Lonjakan Impor Energi Memangkas Surplus Perdagangan Indonesia

Lonjakan Impor Energi Memangkas Surplus Perdagangan Indonesia

Surplus perdagangan Indonesia menyusut tajam pada April 2026 menjadi hanya sebesar USD89,1 juta akibat lonjakan impor yang signifikan, dilansir dari Medcom. Kenaikan pembelian dari luar negeri tersebut hampir menghapus seluruh kelebihan neraca, meskipun kinerja ekspor nasional dilaporkan masih bertumbuh solid.

Nilai surplus tersebut berada jauh di bawah pencapaian Maret 2026 yang menyentuh USD3,32 miliar serta di bawah proyeksi pasar sebesar USD1,5 miliar. Lonjakan drastis pada pos impor bahan baku dan kebutuhan energi domestik menjadi pemicu utama amblesnya angka surplus perdagangan kali ini.

Kondisi makroekonomi ini disampaikan oleh Research Analyst PT Mirae Asset Sekuritas Indonesia, Novani Karina Saputri, melalui analisis terbarunya.

"Kontraksi surplus perdagangan ini bukan disebabkan oleh pelemahan ekspor, melainkan karena pertumbuhan impor yang jauh lebih tinggi dibandingkan ekspor," ujar Novani.

Menurut data sekuritas tersebut, ekspor nasional sebenarnya masih tumbuh kuat 12,3 persen secara bulanan menjadi USD25,3 milar. Namun, nilai impor melonjak hingga 31,3 persen secara bulanan menjadi USD25,2 miliar dalam periode yang sama.

"Kondisi eksternal juga masih mendukung. Harga batu bara meningkat 32,8 persen secara tahunan, harga logam tetap tinggi, dan aktivitas manufaktur di Tiongkok, India, serta Jepang masih berada dalam fase ekspansif," jelas Novani.

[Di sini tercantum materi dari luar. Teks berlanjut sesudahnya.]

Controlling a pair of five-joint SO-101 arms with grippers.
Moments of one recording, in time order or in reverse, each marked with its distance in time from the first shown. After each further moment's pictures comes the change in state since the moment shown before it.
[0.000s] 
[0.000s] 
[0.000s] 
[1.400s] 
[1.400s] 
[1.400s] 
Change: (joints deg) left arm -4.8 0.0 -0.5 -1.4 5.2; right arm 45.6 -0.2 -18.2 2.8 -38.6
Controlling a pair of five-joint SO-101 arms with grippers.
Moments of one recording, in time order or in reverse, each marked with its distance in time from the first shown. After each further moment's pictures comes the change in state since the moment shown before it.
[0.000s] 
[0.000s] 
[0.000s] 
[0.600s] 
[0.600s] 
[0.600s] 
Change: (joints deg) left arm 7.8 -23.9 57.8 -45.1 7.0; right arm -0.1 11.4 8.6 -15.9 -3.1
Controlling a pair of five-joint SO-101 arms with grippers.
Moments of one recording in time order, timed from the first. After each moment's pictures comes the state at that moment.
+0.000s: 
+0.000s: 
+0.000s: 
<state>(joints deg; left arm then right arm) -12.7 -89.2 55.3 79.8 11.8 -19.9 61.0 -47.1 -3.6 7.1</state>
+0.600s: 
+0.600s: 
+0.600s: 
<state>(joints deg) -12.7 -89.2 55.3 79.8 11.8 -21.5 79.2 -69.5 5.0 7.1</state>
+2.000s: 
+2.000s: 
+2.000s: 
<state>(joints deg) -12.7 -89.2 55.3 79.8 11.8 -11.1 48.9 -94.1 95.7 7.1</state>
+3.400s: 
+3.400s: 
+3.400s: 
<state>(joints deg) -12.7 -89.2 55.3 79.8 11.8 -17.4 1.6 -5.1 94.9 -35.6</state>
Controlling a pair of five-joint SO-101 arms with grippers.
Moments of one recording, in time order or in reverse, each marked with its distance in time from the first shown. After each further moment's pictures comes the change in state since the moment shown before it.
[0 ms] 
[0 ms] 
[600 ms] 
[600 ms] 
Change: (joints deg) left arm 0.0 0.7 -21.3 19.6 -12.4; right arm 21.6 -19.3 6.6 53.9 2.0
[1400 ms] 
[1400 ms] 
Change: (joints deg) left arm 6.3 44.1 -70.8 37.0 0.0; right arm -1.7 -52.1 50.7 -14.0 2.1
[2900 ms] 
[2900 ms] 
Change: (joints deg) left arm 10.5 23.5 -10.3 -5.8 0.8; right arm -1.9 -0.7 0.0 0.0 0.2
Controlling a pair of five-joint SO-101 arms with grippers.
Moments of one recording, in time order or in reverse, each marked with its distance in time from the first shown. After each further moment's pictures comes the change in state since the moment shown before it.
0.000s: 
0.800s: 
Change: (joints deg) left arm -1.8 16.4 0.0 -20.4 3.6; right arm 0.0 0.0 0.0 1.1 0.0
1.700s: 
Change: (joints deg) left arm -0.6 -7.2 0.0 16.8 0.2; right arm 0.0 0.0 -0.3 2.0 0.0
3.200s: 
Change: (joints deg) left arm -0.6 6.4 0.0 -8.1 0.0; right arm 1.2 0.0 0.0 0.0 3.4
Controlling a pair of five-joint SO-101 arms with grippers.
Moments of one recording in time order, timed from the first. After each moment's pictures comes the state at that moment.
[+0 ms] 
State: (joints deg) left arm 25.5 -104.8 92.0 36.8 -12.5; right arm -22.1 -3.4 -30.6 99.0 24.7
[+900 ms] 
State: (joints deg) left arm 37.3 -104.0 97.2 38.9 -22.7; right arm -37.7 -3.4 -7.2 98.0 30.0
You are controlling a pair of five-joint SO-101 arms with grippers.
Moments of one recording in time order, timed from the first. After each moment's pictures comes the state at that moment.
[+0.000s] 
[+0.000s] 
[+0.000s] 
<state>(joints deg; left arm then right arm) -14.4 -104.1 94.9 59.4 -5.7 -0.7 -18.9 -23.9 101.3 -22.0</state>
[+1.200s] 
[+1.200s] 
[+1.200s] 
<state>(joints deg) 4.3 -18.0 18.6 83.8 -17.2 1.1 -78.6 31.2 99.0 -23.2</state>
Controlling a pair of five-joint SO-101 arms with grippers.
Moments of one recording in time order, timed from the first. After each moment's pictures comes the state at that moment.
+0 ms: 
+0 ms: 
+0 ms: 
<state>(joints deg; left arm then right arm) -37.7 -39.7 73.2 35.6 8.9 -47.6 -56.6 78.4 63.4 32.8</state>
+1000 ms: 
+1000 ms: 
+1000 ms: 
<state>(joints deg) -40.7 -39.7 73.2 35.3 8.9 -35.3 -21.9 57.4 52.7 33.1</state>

Ketangguhan ekspor nonmigas ditopang oleh pengiriman minyak kelapa sawit (CPO), produk nikel, serta barang manufaktur bernilai tambah yang mencapai USD24,1 miliar. Di sisi lain, pembengkakan defisit perdagangan migas dipicu oleh lonjakan impor minyak mentah dan produk minyak olahan sebesar 45,1 persen menjadi USD4,6 miliar.

"Dengan demikian, penyempitan surplus perdagangan pada April lebih mencerminkan peningkatan impor dan menguatnya permintaan domestik dibandingkan pelemahan sektor ekspor," kata Novani.

Meskipun perdagangan nonmigas mencatat surplus USD3,5 miliar melalui komoditas CPO, batu bara, besi, dan baja, hasil tersebut hampir seluruhnya tergerus oleh defisit migas yang melebar menjadi USD3,4 miliar. Neraca perdagangan masa depan diperkirakan masih surplus tetapi dengan nilai yang lebih rendah dari rata-rata tahun 2025.

"Faktor-faktor tersebut berpotensi mengurangi peran surplus perdagangan sebagai penyangga eksternal dan membatasi kemampuannya dalam meredam tekanan depresiasi terhadap nilai tukar rupiah," pungkas Novani.